WHAT THE TASK REQUIRES
If a line in the data holds "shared", copy that line out in full.

|---|

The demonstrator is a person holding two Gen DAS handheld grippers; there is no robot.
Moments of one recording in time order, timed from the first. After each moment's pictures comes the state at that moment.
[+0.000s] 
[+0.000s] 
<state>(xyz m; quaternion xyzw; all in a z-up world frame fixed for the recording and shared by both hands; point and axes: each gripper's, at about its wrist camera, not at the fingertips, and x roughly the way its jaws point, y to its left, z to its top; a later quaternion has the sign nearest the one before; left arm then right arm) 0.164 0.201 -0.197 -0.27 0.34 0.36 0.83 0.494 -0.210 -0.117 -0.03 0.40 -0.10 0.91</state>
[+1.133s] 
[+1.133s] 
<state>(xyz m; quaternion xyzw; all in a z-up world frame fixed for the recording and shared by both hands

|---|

SOLUTION FOR THIS PROBLEM
<state>(xyz m; quaternion xyzw; all in a z-up world frame fixed for the recording and shared by both hands; point and axes: each gripper's, at about its wrist camera, not at the fingertips, and x roughly the way its jaws point, y to its left, z to its top; a later quaternion has the sign nearest the one before; left arm then right arm) 0.164 0.201 -0.197 -0.27 0.34 0.36 0.83 0.494 -0.210 -0.117 -0.03 0.40 -0.10 0.91</state>
<state>(xyz m; quaternion xyzw; all in a z-up world frame fixed for the recording and shared by both hands

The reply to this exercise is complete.